[What you should do]:
Retype each line of the material below word for word; pictures stay out.

[Records for this task]:
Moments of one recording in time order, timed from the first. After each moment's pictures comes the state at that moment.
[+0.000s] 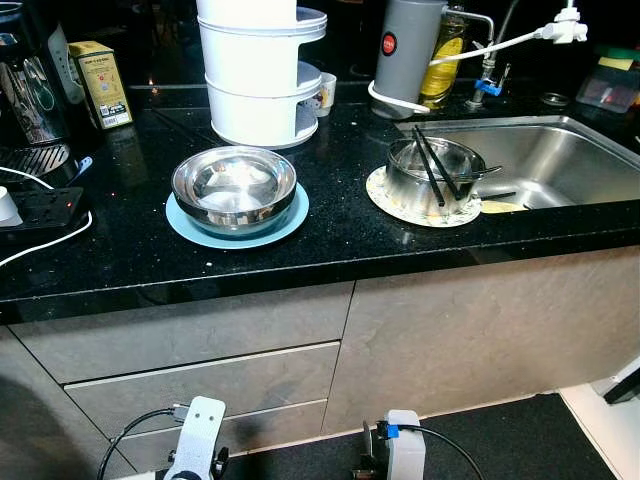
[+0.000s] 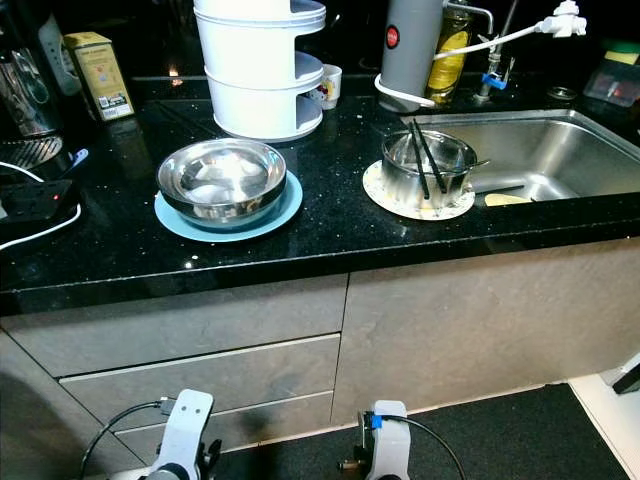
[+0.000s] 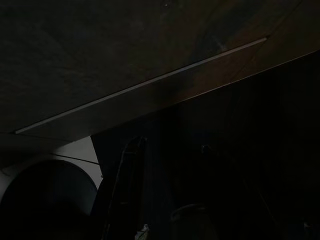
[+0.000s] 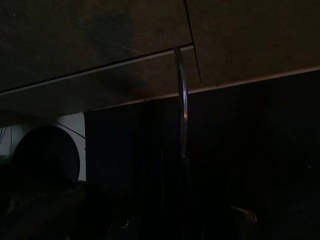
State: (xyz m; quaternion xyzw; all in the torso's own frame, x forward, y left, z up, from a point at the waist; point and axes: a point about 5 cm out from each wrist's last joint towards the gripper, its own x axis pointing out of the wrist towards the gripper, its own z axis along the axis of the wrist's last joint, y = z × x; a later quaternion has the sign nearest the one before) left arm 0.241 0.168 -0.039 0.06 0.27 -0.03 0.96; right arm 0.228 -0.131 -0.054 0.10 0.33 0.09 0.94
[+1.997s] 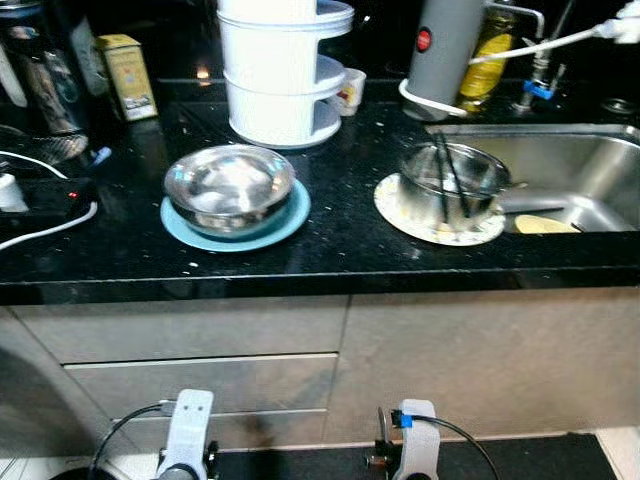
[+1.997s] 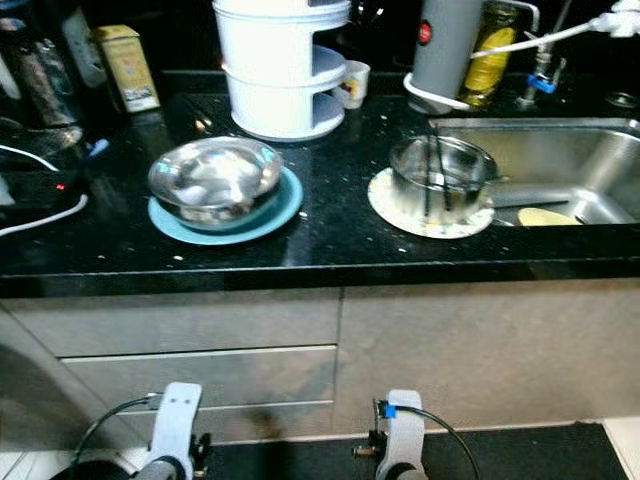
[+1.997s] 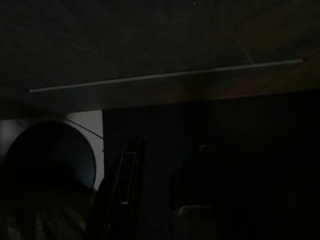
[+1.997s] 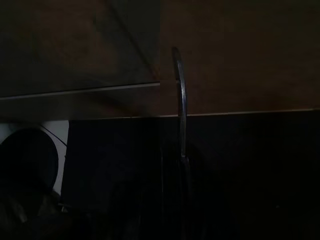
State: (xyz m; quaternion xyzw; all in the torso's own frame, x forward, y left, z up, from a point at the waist) left arm 0.246 0.177 -0.038 0.04 0.29 0.02 0.96; right arm 0.236 -0.150 -0.047 0.08 0.30 0.07 0.95
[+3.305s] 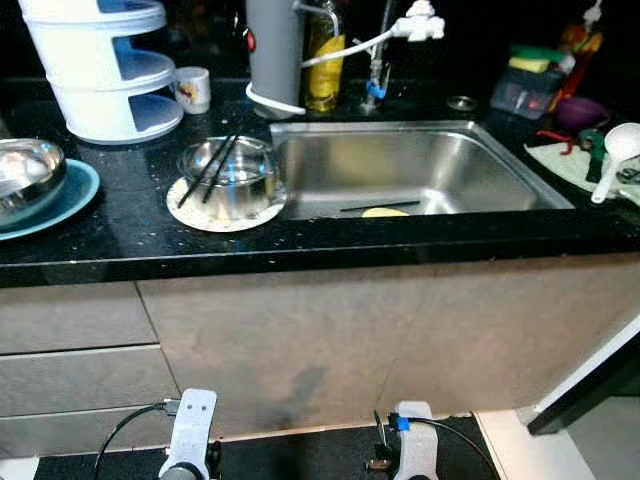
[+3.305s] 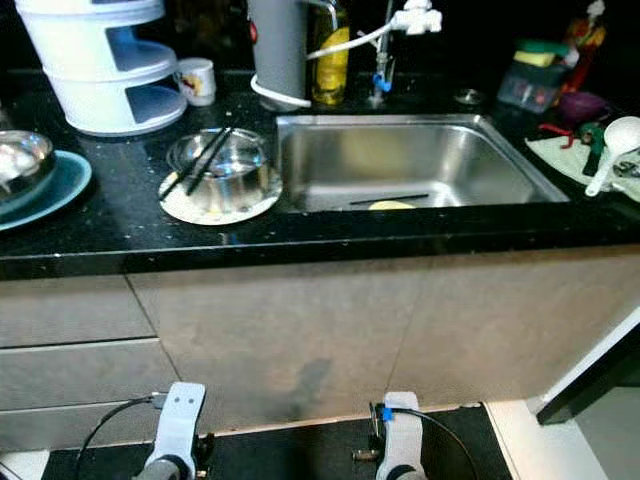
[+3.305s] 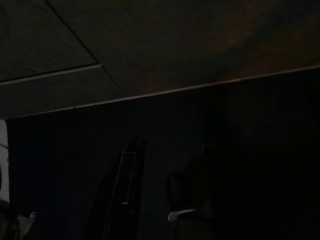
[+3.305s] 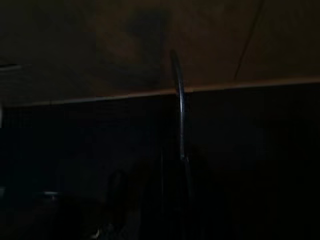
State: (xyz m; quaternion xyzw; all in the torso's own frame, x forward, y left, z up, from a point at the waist) left arm 0.249 0.176 -0.036 0.04 0.29 0.02 0.96; right arm 0.236 -0.148 -0.048 0.07 0.31 0.08 0.95
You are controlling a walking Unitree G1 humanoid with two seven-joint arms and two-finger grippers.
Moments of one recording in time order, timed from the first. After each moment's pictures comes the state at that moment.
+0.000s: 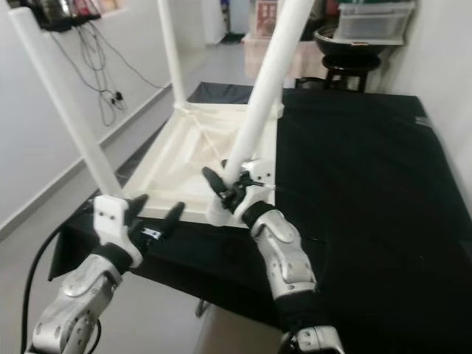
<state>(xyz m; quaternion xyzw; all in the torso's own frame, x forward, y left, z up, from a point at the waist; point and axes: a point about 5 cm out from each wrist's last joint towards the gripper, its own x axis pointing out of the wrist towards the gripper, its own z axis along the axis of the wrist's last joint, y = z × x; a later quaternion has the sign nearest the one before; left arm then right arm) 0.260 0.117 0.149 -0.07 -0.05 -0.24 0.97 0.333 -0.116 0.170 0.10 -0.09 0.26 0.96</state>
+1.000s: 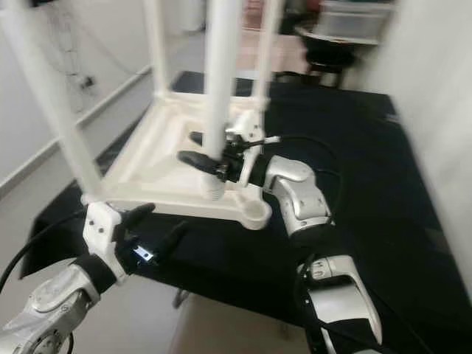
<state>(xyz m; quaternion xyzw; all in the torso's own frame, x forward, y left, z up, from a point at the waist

[Result below]:
Moments of one recording in time order, timed from the first. After each moment's pictures comes the state at that moment.
[+0.000s] 
[+0.000s] 
[+0.000s] 
[+0.000s] 
State: (xyz m; quaternion xyzw; all in the torso's own frame, x forward, y left, z up, from a point at the waist; point and axes: a point about 5 cm out from each wrist's last joint towards the gripper, its own x axis pointing out of the wrist towards the gripper, its own z axis along the axis of the wrist's last joint, y = z × x; a later quaternion has the sign nearest the one before) left arm 0.241 0.168 -0.039 0.06 0.27 -0.03 0.96; right arm 0.228 -0.131 -0.054 0.10 0.33 0.09 0.94
[+1.997s] 
[+1.997s] 
[+1.997s] 
[+1.997s] 
State: (xyz m; quaternion xyzw; all in the torso's own frame, x forward, y left, z up, from a point at the waist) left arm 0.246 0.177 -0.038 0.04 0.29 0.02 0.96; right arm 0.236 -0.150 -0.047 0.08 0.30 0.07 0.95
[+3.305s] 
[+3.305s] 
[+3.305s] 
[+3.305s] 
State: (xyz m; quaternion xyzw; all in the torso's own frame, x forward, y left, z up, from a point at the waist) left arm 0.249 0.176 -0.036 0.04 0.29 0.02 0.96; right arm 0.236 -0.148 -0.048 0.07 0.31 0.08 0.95
You are controlling a walking Unitree G1 humanoid with two seven-joint arms and two-finger grippers.
Moments of one recording in time order, timed from the first. After each moment's pictures comes the state at that moment.
+0.000s: 
<state>(xyz m; quaternion xyzw; all in the torso's own frame, x forward, y left, z up, from a point at the waist; point and axes: a point about 5 cm out from each wrist's last joint towards the gripper, its own x axis pointing out of the wrist towards the gripper, its own z axis along the axis of the wrist's last joint, y = z × x; a later quaternion has the sign nearest the one before; left arm then right arm) 0.260 0.117 0.149 -0.07 -0.05 -0.24 0.97 0.333 -0.116 0.170 0.10 -0.09 0.26 0.96</state>
+1.000s: 
<state>(xyz m; quaternion xyzw; all in the torso's own frame, x forward, y left, z up, from a point at the waist

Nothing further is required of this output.